7. Integrated Circuits (ICs)
Integrated Circuits combine multiple logic gates on a chip.
IC Classifications:
- SSI (Small Scale Integration) – Few gates (AND, OR, XOR)
- MSI (Medium Scale Integration) – Adders, Decoders, Multiplexers
- LSI (Large Scale Integration) – Processors, Memory Chips
- VLSI (Very Large Scale Integration) – Microprocessors, FPGAs
VLSI circuits power modern CPUs, GPUs, and embedded systems.
8. Decoders
A decoder converts binary inputs into a single active output.
Example: 2-to-4 Decoder
| A | B | Output |
|---|---|---|
| 0 | 0 | 0001 |
| 0 | 1 | 0010 |
| 1 | 0 | 0100 |
| 1 | 1 | 1000 |
- Used in memory address decoding.
9. Multiplexers
A multiplexer (MUX) selects one input from many based on control lines.
Example: 4-to-1 MUX
Y = A S0’ S1’ + B S0 S1’ + C S0’ S1 + D S0 S1
- Used in data routing and CPU registers.

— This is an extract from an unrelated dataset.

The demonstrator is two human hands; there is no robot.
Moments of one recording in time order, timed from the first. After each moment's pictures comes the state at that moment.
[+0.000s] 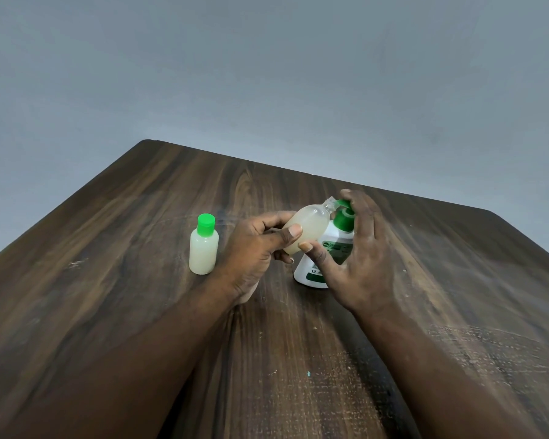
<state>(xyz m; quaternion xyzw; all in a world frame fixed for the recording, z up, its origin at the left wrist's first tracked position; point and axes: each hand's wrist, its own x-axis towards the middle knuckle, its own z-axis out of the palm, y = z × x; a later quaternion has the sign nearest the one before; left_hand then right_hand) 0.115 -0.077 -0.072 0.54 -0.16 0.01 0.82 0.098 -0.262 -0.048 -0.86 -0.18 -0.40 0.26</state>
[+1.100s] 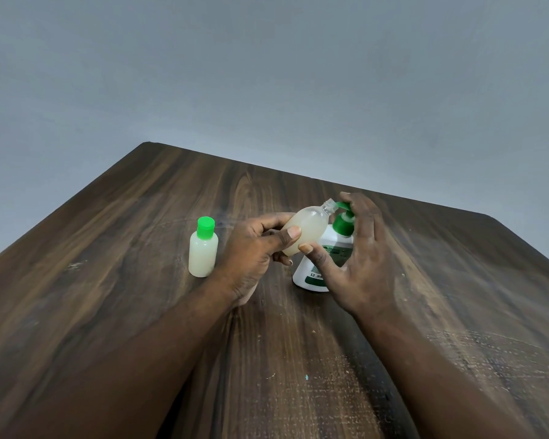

10. Registers and Counters
A register is a group of flip-flops used for temporary storage of data in CPUs.
- Shift Registers: Shift data left or right (used in serial communication).
- Parallel Registers: Store multiple bits at once.
A counter is a register that increments or decrements values based on clock pulses.
Types of Counters:
- Asynchronous Counter – Ripple effect (slower)
- Synchronous Counter – All flip-flops triggered at the same time (faster)
- Up/Down Counter – Counts up or down based on control input
- Ring Counter – Circular shift of bits
11. Memory Unit
A memory unit stores and retrieves data in a digital system.
Types of Memory:
- Primary Memory (RAM, ROM) – Fast, volatile (RAM), non-volatile (ROM)
- Cache Memory – Small, fast memory between CPU and RAM
- Secondary Memory (HDD, SSD) – Stores permanent data
- Registers – High-speed temporary storage in CPU
Memory is organized as word addressable or byte addressable.